◆ **Your goal**: Restate the data below word for word, leaving nothing out.

◆ **Source records**:
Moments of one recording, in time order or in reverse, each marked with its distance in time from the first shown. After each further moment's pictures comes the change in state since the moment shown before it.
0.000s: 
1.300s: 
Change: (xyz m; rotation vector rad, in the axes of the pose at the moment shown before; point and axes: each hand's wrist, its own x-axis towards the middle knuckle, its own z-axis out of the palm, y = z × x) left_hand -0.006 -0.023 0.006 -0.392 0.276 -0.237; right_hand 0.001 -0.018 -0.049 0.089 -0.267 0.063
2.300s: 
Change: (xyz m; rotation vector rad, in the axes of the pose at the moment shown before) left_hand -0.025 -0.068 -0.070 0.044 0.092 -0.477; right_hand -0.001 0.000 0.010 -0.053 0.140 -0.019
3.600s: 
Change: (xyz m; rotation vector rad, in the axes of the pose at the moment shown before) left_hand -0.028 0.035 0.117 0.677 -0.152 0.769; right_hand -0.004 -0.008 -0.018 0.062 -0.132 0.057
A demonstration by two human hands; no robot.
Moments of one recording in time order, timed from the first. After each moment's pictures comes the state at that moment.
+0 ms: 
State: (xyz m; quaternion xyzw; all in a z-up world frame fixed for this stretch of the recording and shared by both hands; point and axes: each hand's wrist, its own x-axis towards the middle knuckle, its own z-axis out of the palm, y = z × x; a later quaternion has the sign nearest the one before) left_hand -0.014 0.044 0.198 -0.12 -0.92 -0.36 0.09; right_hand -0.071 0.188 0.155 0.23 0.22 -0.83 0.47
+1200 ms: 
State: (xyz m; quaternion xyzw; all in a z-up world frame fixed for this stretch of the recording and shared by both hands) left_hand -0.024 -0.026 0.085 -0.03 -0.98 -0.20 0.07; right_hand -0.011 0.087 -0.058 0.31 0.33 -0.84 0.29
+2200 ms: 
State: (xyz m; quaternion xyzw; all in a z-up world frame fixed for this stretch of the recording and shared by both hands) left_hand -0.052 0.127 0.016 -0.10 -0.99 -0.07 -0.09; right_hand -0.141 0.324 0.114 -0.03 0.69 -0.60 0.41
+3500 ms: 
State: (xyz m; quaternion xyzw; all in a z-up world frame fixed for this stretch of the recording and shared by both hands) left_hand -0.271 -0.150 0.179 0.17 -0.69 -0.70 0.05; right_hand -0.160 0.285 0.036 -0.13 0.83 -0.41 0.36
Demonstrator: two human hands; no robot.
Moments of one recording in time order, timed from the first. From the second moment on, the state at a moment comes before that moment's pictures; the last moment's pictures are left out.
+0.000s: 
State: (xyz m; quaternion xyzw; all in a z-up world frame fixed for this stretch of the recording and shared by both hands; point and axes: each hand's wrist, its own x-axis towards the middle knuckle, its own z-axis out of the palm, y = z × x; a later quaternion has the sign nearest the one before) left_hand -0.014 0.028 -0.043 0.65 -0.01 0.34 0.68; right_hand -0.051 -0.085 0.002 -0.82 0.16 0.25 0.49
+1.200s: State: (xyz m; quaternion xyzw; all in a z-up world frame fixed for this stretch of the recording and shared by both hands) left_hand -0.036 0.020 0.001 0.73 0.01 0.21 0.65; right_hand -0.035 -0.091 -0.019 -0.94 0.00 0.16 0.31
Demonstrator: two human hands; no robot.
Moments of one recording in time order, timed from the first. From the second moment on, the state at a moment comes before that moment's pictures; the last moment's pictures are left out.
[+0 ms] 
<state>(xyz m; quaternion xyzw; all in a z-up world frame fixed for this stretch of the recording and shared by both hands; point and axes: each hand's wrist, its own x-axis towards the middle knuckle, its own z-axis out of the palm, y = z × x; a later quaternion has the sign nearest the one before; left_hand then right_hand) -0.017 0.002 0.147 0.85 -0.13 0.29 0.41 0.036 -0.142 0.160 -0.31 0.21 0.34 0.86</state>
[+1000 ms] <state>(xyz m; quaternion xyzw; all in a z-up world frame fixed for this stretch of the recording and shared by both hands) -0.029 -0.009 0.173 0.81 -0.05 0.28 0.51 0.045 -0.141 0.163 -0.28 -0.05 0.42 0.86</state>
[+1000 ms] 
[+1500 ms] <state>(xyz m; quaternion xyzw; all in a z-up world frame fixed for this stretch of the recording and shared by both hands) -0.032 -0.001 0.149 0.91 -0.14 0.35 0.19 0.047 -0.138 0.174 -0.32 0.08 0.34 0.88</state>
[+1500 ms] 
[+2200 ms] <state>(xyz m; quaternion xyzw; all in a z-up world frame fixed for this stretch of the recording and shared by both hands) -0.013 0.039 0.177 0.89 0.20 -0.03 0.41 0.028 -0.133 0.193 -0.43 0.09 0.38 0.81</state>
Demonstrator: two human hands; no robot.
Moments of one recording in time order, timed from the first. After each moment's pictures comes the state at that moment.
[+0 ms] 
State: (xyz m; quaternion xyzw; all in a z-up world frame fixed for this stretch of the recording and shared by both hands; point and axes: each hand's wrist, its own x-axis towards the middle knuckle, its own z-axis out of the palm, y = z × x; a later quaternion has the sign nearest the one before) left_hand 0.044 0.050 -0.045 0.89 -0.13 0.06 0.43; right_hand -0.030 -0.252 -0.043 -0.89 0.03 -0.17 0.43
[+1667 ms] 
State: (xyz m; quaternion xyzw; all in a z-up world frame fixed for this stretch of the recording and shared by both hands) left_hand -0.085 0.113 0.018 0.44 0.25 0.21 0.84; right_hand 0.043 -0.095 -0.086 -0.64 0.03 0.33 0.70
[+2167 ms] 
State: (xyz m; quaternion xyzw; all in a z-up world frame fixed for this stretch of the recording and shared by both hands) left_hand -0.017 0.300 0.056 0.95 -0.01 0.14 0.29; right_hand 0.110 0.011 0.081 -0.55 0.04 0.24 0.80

◆ **Solution below**:
Moments of one recording, in time order or in reverse, each marked with its distance in time from the first shown. After each further moment's pictures comes the change in state since the moment shown before it.
0.000s: 
1.300s: 
Change: (xyz m; rotation vector rad, in the axes of the pose at the moment shown before; point and axes: each hand's wrist, its own x-axis towards the middle knuckle, its own z-axis out of the palm, y = z × x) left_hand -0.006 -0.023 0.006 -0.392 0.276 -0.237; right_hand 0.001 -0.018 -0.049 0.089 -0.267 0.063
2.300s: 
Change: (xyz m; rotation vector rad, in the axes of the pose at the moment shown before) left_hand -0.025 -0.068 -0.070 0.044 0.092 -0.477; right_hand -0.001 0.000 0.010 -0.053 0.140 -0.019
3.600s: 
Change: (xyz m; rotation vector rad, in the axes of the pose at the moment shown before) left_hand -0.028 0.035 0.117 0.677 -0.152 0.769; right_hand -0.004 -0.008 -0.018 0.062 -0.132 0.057
A demonstration by two human hands; no robot.
Moments of one recording in time order, timed from the first. After each moment's pictures comes the state at that moment.
+0 ms: 
State: (xyz m; quaternion xyzw; all in a z-up world frame fixed for this stretch of the recording and shared by both hands; point and axes: each hand's wrist, its own x-axis towards the middle knuckle, its own z-axis out of the palm, y = z × x; a later quaternion has the sign nearest the one before) left_hand -0.014 0.044 0.198 -0.12 -0.92 -0.36 0.09; right_hand -0.071 0.188 0.155 0.23 0.22 -0.83 0.47
+1200 ms: 
State: (xyz m; quaternion xyzw; all in a z-up world frame fixed for this stretch of the recording and shared by both hands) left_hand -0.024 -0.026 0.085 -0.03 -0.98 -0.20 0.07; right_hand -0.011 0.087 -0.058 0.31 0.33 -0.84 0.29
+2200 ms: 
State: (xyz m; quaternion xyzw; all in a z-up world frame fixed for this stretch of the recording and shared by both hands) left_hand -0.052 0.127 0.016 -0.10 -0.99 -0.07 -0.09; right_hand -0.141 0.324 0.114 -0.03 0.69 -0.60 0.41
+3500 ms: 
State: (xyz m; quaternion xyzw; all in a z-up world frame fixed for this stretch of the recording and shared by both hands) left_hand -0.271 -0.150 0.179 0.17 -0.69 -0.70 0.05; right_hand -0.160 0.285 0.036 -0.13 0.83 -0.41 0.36
Demonstrator: two human hands; no robot.
Moments of one recording in time order, timed from the first. From the second moment on, the state at a moment comes before that moment's pictures; the last moment's pictures are left out.
+0.000s: 
State: (xyz m; quaternion xyzw; all in a z-up world frame fixed for this stretch of the recording and shared by both hands; point and axes: each hand's wrist, its own x-axis towards the middle knuckle, its own z-axis out of the palm, y = z × x; a later quaternion has the sign nearest the one before) left_hand -0.014 0.028 -0.043 0.65 -0.01 0.34 0.68; right_hand -0.051 -0.085 0.002 -0.82 0.16 0.25 0.49
+1.200s: State: (xyz m; quaternion xyzw; all in a z-up world frame fixed for this stretch of the recording and shared by both hands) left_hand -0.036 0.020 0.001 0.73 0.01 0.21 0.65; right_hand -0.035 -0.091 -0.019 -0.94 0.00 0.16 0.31
Demonstrator: two human hands; no robot.
Moments of one recording in time order, timed from the first. From the second moment on, the state at a moment comes before that moment's pictures; the last moment's pictures are left out.
[+0 ms] 
<state>(xyz m; quaternion xyzw; all in a z-up world frame fixed for this stretch of the recording and shared by both hands; point and axes: each hand's wrist, its own x-axis towards the middle knuckle, its own z-axis out of the palm, y = z × x; a later quaternion has the sign nearest the one before; left_hand then right_hand) -0.017 0.002 0.147 0.85 -0.13 0.29 0.41 0.036 -0.142 0.160 -0.31 0.21 0.34 0.86</state>
[+1000 ms] <state>(xyz m; quaternion xyzw; all in a z-up world frame fixed for this stretch of the recording and shared by both hands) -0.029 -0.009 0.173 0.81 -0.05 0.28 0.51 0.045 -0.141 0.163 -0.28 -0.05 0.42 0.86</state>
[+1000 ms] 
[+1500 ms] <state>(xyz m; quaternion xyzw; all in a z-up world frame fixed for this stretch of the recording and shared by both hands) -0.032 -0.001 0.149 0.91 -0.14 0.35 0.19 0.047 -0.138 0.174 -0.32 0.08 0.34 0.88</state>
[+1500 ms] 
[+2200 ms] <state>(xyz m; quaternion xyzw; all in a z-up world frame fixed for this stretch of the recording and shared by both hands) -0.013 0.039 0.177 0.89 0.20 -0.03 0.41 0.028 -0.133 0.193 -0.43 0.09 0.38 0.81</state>
Demonstrator: two human hands; no robot.
Moments of one recording in time order, timed from the first. After each moment's pictures comes the state at that moment.
[+0 ms] 
State: (xyz m; quaternion xyzw; all in a z-up world frame fixed for this stretch of the recording and shared by both hands; point and axes: each hand's wrist, its own x-axis towards the middle knuckle, its own z-axis out of the palm, y = z × x; a later quaternion has the sign nearest the one before) left_hand 0.044 0.050 -0.045 0.89 -0.13 0.06 0.43; right_hand -0.030 -0.252 -0.043 -0.89 0.03 -0.17 0.43
[+1667 ms] 
State: (xyz m; quaternion xyzw; all in a z-up world frame fixed for this stretch of the recording and shared by both hands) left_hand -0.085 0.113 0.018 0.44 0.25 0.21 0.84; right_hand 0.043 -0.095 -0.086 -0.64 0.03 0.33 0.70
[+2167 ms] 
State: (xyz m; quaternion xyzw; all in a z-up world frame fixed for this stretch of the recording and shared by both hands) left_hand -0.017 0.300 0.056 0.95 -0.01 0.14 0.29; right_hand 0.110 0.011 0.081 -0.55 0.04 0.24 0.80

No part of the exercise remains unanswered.